◆ Exercise prompt
Pick every line out of the entries below that holds the string "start", and report them.

◆ Task material
- - -

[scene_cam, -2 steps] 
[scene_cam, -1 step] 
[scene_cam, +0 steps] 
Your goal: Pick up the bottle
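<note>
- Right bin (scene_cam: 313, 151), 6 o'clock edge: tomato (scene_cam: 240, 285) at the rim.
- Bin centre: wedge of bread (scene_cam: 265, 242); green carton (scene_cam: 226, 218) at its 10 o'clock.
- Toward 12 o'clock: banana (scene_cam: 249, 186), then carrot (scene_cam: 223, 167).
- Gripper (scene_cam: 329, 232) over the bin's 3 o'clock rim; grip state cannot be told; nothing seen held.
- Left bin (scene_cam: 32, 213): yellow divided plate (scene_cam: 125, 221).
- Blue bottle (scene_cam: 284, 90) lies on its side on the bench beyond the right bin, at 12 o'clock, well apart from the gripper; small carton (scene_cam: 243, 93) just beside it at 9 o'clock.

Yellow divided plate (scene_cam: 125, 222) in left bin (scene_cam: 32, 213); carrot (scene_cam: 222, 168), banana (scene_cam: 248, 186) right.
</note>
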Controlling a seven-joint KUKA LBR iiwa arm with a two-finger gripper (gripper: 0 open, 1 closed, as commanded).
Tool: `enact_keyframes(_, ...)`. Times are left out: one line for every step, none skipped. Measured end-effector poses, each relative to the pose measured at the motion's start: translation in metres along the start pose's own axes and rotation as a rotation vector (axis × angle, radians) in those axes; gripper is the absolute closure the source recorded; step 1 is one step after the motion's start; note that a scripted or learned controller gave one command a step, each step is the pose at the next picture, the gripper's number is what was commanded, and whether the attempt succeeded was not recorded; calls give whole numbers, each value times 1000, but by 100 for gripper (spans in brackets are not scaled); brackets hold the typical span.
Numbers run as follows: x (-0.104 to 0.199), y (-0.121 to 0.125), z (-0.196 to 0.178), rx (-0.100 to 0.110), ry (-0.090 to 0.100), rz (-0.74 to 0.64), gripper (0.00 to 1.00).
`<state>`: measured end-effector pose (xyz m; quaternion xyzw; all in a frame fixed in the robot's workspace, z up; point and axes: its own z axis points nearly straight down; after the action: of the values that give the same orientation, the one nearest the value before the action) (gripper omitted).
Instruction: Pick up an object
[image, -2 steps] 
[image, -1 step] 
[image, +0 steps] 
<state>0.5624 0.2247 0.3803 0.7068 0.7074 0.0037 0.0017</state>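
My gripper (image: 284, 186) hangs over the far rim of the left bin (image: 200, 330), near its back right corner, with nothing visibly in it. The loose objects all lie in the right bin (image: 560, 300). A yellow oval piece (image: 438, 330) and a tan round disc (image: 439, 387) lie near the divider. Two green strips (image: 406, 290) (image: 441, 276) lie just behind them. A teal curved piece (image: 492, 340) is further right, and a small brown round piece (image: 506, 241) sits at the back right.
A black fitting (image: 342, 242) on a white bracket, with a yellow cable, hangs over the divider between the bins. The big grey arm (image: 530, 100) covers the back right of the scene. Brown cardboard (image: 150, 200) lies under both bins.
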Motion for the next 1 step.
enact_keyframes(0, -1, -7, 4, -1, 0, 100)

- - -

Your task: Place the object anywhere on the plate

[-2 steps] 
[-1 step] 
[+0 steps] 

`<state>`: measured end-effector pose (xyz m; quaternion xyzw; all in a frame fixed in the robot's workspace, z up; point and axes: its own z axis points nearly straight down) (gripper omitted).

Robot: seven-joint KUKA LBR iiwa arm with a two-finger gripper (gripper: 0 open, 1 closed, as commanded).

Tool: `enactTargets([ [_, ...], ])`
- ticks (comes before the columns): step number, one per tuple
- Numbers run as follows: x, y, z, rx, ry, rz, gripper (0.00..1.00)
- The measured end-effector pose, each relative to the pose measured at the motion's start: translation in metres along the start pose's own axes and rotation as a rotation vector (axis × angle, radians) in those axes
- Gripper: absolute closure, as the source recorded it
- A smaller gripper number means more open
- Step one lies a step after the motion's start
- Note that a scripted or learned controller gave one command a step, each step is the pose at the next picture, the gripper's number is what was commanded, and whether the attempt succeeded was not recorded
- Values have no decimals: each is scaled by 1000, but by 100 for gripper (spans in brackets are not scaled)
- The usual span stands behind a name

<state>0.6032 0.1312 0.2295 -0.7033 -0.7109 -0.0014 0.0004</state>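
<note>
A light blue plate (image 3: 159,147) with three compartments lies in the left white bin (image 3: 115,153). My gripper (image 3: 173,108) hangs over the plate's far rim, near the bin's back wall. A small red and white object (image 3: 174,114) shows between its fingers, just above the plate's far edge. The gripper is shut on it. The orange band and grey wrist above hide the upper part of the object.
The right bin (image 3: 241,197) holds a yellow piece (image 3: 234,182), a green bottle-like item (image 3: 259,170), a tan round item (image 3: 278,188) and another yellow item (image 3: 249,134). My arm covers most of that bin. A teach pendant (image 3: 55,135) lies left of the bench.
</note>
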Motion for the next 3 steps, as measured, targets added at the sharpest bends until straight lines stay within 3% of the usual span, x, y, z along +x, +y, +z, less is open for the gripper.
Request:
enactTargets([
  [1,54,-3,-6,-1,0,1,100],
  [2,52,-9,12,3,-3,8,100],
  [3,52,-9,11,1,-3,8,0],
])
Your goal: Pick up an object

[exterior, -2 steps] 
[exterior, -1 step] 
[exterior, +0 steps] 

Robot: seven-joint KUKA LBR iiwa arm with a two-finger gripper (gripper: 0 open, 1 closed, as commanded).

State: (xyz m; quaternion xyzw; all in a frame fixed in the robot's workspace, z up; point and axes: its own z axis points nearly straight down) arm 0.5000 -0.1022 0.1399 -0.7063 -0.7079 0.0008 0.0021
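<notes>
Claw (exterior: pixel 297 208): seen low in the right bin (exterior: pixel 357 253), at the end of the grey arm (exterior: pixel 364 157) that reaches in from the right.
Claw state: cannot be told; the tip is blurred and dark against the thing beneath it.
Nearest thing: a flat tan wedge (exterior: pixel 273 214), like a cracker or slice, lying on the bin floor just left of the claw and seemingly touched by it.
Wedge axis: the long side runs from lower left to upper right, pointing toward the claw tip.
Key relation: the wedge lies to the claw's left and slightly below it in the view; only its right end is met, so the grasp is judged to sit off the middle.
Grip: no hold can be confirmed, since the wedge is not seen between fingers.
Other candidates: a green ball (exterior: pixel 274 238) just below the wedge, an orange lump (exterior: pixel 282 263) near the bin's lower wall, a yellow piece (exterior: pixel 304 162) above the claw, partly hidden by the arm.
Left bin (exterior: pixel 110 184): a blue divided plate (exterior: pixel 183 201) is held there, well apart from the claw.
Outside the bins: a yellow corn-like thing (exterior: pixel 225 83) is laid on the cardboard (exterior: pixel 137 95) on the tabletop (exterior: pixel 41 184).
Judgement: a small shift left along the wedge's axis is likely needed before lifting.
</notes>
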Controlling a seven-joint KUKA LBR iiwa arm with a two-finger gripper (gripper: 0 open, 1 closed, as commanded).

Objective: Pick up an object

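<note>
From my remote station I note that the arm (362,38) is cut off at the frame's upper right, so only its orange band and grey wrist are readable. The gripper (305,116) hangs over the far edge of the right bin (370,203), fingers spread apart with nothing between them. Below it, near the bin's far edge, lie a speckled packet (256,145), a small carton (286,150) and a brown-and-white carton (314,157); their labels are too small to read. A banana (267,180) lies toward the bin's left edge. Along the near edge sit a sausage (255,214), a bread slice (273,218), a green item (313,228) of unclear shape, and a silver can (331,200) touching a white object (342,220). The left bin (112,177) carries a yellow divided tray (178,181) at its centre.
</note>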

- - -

◆ Solution to this task
Tool: `enact_keyframes(_, ...)`. Times are left out: one line for every step, none skipped. Measured end-effector poses, each relative to the pose measured at the motion's start: translation in metres along the start pose's own axes and rotation as a rotation vector (axis × angle, radians) in those axes; gripper is the absolute closure the source recorded; step 1 is one step after the motion's start; note that a scripted or learned controller gave one command a step, each step is the pose at the next picture, the gripper's number is what was commanded, and whether the attempt succeeded was not recorded; calls give whole numbers, each value times 1000, but by 100 for gripper (spans in brackets are not scaled); brackets hold the typical span.
- The measured end-effector pose, each relative to the pose measured at the motion's start: translation in metres along the start pose's own axes and rotation as a rotation vector (axis × angle, radians) in those axes
- Step one lies a step after the motion's start

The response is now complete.